Identifying microRNAs Possibly Implicated in Myalgic Encephalomyelitis/Chronic Fatigue Syndrome and Fibromyalgia: A Review.
Tsamou, Maria, Kremers, Fabiënne A C, Samaritakis, Keano A et al. · International journal of molecular sciences · 2024 · DOI
Quick Summary
This review examined tiny molecules called microRNAs that may play a role in ME/CFS and fibromyalgia. Researchers looked at existing studies to identify which microRNAs appear to be abnormal in these conditions and what role they might play in causing symptoms. They found that certain microRNAs may be involved in immune system problems, energy production difficulties, and increased pain sensitivity—processes that could help explain why people with these diseases experience fatigue, pain, and other symptoms.
Why It Matters
This research offers a potential molecular framework for understanding ME/CFS and fibromyalgia by identifying specific biological markers that could eventually lead to objective diagnostic tests and targeted treatments. Currently, both diseases lack validated biomarkers, contributing to underdiagnosis and delayed treatment, so identifying candidate microRNAs represents an important step toward addressing this clinical gap.
Observed Findings
Nine key dysregulated microRNAs were identified: miR-29c, miR-99b, miR-128, miR-374b, miR-766, miR-23a, miR-103, miR-152, and miR-320
Identified microRNAs are associated with immune response dysfunction, mitochondrial dysfunction, oxidative stress, and central sensitization
Substantial overlap exists in dysregulated microRNAs and pathophysiological processes between ME/CFS and fibromyalgia
Both conditions share common dysregulated biological and molecular processes contributing to overlapping symptomatology
Inferred Conclusions
Dysregulated microRNAs show promise as potential biomarkers for ME/CFS and fibromyalgia
ME/CFS and fibromyalgia likely share common underlying molecular pathological mechanisms
MicroRNA-based approaches could provide new strategies for early diagnosis and therapeutic development for these medically unexplained chronic diseases
Remaining Questions
Can any of these microRNAs reliably distinguish ME/CFS from fibromyalgia or from other conditions with overlapping symptoms?
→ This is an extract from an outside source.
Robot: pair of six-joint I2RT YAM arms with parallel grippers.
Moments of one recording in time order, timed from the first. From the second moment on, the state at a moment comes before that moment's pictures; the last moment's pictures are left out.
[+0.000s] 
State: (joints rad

Do dysregulated microRNAs represent a primary cause of these diseases or secondary consequences of the disease process?
Which of these candidate microRNAs would be most practical and cost-effective for use in clinical diagnostic testing?
What This Study Does Not Prove
This review does not prove that any of these microRNAs actually cause ME/CFS or fibromyalgia, nor does it establish causation rather than correlation. It does not provide clinical validation that measuring these microRNAs would reliably diagnose either disease. The findings are based on reviewing existing studies, not original experimental data, so individual studies reviewed may vary in quality and methodology.